In June 2019, to mark the 50th anniversary of the Stonewall riots, sparking the start of the modern LGBTQ rights movement, Queerty named her one of the Pride50 "trailblazing individuals who actively ensure society remains moving towards equality, acceptance and dignity for all queer people". In June 2019 she was also a speaker at Fernandina Pride Parade and Festival in Fernandina Beach, Florida.
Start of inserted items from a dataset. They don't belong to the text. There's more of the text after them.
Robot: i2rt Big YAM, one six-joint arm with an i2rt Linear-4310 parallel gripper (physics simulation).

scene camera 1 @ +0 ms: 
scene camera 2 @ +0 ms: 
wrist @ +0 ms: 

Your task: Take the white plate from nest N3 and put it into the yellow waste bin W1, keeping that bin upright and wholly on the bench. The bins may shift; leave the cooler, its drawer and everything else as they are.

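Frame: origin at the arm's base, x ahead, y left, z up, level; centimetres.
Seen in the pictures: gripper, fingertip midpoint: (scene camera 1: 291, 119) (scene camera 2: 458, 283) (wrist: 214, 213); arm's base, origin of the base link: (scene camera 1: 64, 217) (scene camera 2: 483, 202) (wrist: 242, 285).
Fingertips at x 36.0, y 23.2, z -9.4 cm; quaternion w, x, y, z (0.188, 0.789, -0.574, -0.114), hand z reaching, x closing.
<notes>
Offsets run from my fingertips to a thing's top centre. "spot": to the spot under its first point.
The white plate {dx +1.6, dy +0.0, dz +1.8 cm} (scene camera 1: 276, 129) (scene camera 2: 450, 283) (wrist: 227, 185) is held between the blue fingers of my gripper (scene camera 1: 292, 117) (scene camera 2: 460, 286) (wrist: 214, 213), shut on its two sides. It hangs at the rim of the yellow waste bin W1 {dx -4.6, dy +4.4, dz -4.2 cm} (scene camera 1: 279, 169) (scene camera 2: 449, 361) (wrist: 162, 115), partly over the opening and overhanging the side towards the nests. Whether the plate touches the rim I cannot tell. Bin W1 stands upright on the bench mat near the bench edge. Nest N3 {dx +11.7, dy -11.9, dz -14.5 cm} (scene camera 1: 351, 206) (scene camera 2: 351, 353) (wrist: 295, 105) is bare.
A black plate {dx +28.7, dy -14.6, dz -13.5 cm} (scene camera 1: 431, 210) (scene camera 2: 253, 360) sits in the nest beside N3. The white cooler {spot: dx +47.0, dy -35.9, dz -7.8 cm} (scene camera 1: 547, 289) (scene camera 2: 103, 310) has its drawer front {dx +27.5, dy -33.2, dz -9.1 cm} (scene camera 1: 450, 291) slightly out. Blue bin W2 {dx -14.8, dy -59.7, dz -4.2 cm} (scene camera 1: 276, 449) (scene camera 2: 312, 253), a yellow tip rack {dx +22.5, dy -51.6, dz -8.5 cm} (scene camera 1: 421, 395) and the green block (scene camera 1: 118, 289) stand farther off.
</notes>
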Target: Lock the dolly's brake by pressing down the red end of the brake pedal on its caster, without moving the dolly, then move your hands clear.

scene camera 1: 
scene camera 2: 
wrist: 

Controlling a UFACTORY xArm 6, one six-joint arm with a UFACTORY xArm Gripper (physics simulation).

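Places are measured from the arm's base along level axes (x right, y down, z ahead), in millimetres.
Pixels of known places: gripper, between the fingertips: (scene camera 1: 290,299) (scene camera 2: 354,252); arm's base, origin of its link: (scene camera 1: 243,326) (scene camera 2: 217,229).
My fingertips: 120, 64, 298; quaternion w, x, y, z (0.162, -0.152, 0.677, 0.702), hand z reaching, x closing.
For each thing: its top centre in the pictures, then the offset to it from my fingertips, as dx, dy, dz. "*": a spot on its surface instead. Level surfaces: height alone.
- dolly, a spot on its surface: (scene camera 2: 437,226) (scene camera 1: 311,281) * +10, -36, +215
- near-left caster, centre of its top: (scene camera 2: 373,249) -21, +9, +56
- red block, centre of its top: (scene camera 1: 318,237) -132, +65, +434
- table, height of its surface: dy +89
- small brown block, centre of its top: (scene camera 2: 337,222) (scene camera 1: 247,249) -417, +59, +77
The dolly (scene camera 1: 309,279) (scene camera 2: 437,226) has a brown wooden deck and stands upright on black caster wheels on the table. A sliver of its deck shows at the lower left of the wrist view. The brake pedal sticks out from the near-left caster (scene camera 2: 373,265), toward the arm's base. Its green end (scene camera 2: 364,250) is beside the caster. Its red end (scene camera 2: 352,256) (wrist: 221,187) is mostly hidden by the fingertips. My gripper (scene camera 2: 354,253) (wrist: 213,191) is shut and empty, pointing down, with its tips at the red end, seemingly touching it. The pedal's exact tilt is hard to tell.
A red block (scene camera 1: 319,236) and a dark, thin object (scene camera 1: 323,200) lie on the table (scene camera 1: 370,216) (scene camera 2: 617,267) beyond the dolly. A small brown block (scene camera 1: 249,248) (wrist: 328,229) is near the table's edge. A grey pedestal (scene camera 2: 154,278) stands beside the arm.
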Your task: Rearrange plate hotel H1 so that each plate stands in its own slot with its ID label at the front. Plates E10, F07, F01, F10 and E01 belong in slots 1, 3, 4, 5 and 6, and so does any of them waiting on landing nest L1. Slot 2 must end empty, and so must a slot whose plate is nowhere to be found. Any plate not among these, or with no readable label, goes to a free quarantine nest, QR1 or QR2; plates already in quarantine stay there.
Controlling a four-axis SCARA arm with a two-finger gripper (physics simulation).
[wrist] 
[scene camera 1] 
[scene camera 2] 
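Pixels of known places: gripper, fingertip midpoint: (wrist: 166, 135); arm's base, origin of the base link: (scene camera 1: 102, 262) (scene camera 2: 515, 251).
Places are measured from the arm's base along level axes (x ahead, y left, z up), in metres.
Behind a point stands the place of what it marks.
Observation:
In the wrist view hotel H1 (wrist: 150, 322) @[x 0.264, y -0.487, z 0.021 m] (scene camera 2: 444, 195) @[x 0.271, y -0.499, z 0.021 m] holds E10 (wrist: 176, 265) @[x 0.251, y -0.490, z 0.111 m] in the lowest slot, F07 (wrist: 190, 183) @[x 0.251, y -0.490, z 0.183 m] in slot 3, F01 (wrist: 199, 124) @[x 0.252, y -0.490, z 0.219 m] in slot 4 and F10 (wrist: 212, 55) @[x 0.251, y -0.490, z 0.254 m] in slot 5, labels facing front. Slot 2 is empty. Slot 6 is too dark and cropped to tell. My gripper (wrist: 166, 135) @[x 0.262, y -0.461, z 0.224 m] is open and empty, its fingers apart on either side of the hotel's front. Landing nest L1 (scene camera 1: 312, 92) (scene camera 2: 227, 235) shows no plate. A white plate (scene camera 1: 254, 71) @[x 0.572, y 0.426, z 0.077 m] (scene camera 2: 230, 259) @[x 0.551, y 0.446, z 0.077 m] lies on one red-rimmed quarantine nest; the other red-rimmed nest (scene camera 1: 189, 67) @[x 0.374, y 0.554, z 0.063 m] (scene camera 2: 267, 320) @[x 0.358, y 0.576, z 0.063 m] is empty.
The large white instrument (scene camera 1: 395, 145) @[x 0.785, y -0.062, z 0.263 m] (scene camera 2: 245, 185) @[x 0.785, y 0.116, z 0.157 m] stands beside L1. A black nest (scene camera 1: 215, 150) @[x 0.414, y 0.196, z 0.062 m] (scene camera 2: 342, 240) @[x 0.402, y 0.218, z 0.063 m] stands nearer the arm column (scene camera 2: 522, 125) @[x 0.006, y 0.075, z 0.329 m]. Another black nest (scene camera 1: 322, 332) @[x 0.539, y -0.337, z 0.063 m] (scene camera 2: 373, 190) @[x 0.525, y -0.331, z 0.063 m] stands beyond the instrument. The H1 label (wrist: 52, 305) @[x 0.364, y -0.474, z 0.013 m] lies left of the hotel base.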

For National Coming Out Day (October 11), her op-ed about her coming out after surviving conversion therapy—where she shared "the worst feeling is hiding who you really are"—was published in Out.

In February 2021, Owen filed to run for Florida's 6th Senate district as a Democrat. The seat is currently held by Audrey Gibson, who is prevented for running for re-election due to term limits.